Sheila, not knowing that it was the doctor’s favorite vice and that his home was full of it, protested: “Hammered brass! But where would I hide it when I finished it? No, thank you!”
She said the same to every other proposal. You can lead a woman to an industry, but you cannot make her take it up. Still Bret agreed with the doctor that idleness was Sheila’s chief ailment. There was an abundance of things to do in the world, but Sheila did not want to do them. They were not to her nature. Forcing them on her was like offering a banquet to a fish. Sheila needed only to be put back in the water; then she would provide her own banquet.

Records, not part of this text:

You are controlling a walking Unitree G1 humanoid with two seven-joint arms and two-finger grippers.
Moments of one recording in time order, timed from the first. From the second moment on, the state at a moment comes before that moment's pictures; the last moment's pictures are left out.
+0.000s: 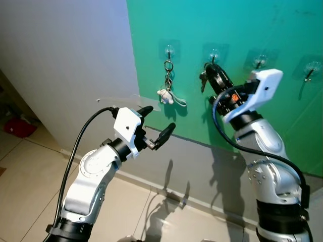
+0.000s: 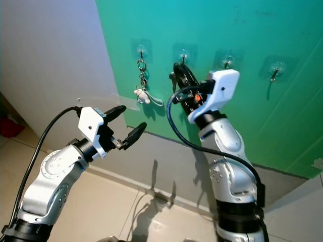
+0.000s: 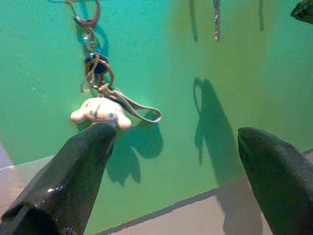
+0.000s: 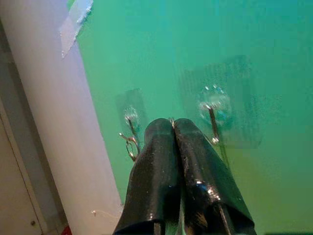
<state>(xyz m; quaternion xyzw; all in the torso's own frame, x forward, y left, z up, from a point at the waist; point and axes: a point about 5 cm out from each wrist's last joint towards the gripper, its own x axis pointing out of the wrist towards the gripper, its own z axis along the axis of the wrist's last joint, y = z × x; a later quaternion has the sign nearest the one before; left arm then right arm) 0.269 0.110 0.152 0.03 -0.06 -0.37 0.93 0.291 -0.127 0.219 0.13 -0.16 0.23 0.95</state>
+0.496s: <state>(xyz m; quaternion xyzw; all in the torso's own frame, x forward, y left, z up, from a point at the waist) 0.266 0.101 0.158 0.03 -0.07 -0.39 0.92 0.297 -0.124 0.217 0.15 -0.15 0.22 0.95</state>
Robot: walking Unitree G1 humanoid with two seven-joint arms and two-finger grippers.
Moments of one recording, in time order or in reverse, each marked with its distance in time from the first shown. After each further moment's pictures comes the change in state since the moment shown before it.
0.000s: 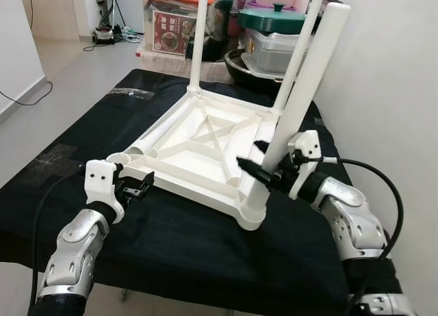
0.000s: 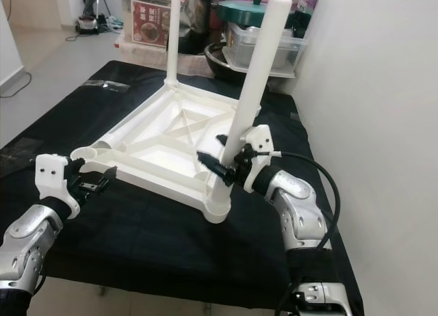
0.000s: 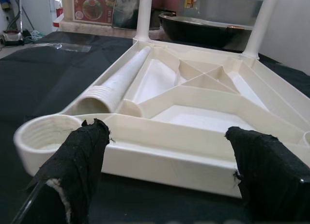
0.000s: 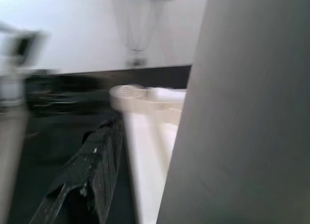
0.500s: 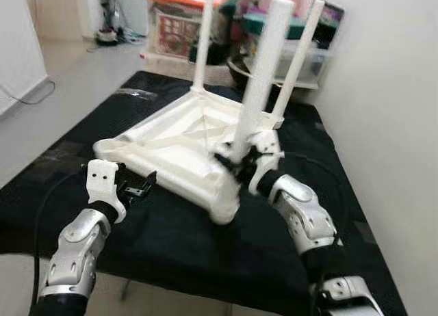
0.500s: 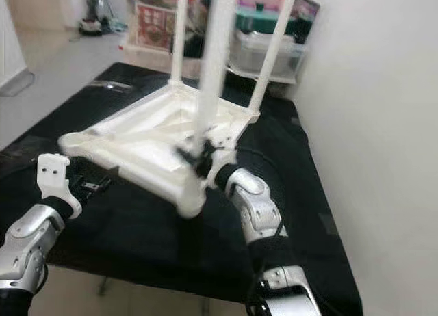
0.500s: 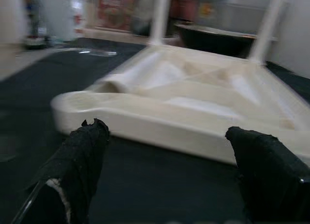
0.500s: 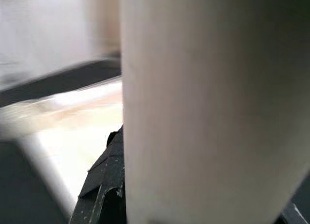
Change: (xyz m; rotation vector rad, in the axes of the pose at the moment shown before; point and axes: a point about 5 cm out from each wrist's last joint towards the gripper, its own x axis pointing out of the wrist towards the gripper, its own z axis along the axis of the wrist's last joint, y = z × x) left arm -0.001 0.001 -0.001 -0.005 0.001 0.011; right arm 0.012 -0.033 -0.031 0.146 0.088 -0.849
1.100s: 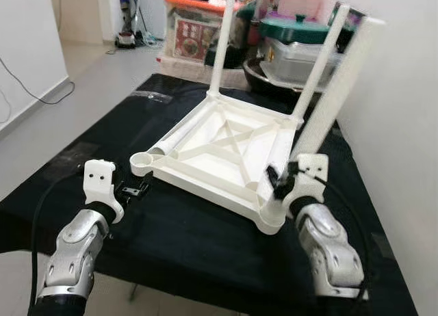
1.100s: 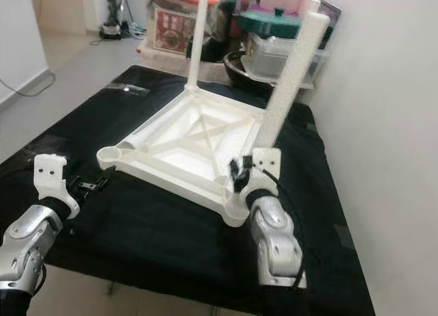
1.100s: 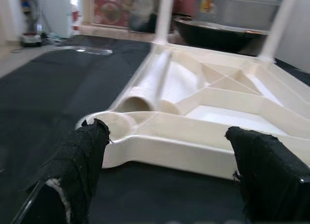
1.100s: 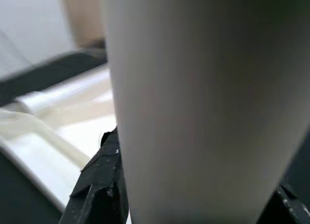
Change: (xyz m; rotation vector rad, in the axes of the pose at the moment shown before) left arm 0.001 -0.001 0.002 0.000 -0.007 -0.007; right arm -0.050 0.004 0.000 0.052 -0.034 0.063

Bret gave up trying to find occupations for her. The summer did not retrieve her strength as he hoped. She tired of beaches and mountains and family visitations.
In Bret’s baffled anxiety he thought perhaps it was himself she was so sick of; that love had decayed. But Sheila kept refuting this theory by her tempests of devotion.
He knew better than the doctor did, better than he would admit to himself, what was the matter with her. She wanted to go on the stage, and he could not bear the thought of it. Neither could he bear the thought of her melancholia.
If Sheila had stormed, complained, demanded her freedom he could have put up a first-class battle. But he could not fight the poor, meek sweetheart whose only defense was the terrible weapon of reticence, any more than he could fight the birch-tree that he had brought from its native soil.
The Sheila tree made a hard struggle for existence, but it grew shabbier and sicker, while the Bret tree, flourishing and growing, offered her every encouragement to prosper where she was. But she could not prosper.